# Priming pressure treated wood



## beedoola (May 18, 2015)

I have a job coming up (I haven't looked at it, my co-worker/boss has) that is 
an all wood stairway that is mostly pressure treated wood. Apparently a lot of the paint is flaking, so we're going to scrape and sand everything. 

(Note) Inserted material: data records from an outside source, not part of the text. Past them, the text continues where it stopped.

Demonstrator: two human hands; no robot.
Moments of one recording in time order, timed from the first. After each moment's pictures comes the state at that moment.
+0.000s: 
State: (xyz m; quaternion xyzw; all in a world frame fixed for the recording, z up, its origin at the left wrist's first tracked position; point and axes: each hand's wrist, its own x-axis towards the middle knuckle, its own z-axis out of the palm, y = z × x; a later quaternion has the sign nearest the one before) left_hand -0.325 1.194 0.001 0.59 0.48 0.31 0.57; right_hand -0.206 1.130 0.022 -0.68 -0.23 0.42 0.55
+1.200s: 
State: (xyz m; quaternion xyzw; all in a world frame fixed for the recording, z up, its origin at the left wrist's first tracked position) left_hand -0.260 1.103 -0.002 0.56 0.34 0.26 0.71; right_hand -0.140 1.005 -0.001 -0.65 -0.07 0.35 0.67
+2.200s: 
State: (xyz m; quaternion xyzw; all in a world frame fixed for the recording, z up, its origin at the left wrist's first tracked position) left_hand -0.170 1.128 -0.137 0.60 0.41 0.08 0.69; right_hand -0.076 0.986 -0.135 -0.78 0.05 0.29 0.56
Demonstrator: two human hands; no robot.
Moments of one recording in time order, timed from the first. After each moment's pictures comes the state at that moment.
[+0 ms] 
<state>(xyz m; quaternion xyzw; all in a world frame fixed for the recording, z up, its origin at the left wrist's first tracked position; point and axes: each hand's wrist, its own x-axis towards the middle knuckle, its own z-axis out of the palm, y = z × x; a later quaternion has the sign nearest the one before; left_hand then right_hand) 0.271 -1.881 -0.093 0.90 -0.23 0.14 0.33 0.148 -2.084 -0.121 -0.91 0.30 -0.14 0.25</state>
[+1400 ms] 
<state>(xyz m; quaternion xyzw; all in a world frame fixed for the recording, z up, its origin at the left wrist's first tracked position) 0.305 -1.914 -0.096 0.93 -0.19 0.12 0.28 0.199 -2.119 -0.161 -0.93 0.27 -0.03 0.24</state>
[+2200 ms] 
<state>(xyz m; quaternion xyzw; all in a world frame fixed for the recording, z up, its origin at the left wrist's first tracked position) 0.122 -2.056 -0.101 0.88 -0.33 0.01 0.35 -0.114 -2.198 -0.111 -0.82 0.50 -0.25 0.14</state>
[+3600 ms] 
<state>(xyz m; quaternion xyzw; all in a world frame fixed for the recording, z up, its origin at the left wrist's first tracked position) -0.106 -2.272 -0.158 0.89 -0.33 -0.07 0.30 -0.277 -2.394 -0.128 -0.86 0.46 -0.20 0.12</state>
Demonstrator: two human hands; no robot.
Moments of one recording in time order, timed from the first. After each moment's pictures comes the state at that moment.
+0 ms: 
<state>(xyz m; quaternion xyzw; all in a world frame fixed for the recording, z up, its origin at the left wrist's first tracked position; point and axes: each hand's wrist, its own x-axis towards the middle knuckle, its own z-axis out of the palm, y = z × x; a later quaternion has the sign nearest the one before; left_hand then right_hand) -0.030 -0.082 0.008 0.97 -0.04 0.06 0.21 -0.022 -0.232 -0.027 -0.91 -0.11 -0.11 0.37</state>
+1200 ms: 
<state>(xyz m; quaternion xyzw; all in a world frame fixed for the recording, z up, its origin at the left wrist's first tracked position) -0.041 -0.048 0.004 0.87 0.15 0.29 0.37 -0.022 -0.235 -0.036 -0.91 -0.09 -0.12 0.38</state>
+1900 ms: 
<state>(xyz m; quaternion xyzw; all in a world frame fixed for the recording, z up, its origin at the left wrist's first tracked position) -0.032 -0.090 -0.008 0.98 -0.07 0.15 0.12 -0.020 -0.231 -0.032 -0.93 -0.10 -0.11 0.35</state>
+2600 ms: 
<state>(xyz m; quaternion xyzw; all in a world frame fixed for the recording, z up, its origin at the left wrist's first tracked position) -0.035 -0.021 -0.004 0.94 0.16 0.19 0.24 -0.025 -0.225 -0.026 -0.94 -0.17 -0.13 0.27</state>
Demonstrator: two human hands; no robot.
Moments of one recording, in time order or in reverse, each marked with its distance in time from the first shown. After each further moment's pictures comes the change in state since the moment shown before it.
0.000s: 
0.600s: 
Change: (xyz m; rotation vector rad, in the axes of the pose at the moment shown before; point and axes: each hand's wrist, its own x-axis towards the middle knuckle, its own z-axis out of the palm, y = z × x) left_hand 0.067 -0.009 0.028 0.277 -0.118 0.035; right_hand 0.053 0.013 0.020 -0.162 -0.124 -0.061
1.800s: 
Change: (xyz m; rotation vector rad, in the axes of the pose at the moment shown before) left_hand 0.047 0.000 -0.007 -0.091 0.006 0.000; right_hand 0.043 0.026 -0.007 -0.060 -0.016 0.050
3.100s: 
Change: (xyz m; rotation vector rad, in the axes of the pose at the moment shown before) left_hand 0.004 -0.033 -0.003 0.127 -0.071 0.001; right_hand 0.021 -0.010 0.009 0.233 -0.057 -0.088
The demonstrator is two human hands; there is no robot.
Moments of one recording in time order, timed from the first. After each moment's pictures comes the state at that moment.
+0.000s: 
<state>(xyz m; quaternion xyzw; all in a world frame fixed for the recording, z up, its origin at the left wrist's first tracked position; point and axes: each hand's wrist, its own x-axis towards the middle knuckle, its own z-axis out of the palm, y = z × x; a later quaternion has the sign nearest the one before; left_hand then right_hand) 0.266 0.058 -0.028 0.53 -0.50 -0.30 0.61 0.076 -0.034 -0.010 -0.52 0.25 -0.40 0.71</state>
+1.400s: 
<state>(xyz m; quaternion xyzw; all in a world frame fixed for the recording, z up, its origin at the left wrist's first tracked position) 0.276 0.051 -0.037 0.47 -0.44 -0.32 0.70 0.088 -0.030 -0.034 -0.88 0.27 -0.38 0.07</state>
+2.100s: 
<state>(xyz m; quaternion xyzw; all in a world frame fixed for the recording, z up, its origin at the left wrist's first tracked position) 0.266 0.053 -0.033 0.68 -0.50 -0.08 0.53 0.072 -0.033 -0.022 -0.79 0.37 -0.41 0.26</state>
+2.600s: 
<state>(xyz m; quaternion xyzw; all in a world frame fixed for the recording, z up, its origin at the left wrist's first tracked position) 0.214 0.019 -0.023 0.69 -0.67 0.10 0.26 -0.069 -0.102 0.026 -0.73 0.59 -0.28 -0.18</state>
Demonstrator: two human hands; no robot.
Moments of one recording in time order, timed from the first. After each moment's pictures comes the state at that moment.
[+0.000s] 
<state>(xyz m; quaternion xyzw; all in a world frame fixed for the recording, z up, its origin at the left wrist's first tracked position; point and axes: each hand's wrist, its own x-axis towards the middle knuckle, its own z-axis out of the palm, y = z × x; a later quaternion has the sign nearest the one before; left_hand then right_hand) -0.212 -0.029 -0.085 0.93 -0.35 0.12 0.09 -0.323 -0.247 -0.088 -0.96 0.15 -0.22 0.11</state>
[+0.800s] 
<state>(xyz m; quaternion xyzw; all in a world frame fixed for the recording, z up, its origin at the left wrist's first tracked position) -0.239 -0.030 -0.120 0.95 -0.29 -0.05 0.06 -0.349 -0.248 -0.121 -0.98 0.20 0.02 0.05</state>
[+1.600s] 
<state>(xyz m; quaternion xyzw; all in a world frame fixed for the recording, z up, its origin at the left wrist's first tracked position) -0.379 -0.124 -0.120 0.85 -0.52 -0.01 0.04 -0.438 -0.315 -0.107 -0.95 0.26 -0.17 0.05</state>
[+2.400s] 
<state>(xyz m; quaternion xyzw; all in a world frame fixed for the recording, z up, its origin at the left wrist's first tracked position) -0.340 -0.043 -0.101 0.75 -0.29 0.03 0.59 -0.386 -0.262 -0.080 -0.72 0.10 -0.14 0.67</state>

My question is; what primer (i.e oil, latex, acrylic) is best suited for priming the wood? The deck was probably build 15-20 years ago.


----------



## Boco (May 18, 2013)

20 years old. Flood solid stain goes on easy. Arborcoat wb stain or Arborcoat classic oil work but is pricey. Never really had any luck priming pressure treated or applying house paint.


----------



## ReNt A PaInTeR (Dec 28, 2008)

BM Penetrating Oil Primer.


----------



## ReNt A PaInTeR (Dec 28, 2008)

If it was me I would go with just BM Arborcoat Solid Stain.


----------



## beedoola (May 18, 2015)

ReNt A PaInTeR said:


> BM Penetrating Oil Primer.


Thanks, Is this oil based?




ReNt A PaInTeR said:


> If it was me I would go with just BM Arborcoat Solid Stain.


I see it says it primes but this looks more like it is a stain/sealer and not a primer for colored paint to be applied to.

I think the owners want it repainted and not stained. A.) I'm not sure how good the wood is/would look if gone the stain route. B.) It would take a lot of time to completely strip all the paint off to do so.

Thanks for the suggestion, though.


----------



## Boco (May 18, 2013)

No need to strip or prime if its a solid stain. Like Arborcoat or flood stain.


----------



## Seth The Painter (Jun 24, 2015)

Oil prime with arbor coat tinted to your color. Then one coat latex arbor coat solid stain


----------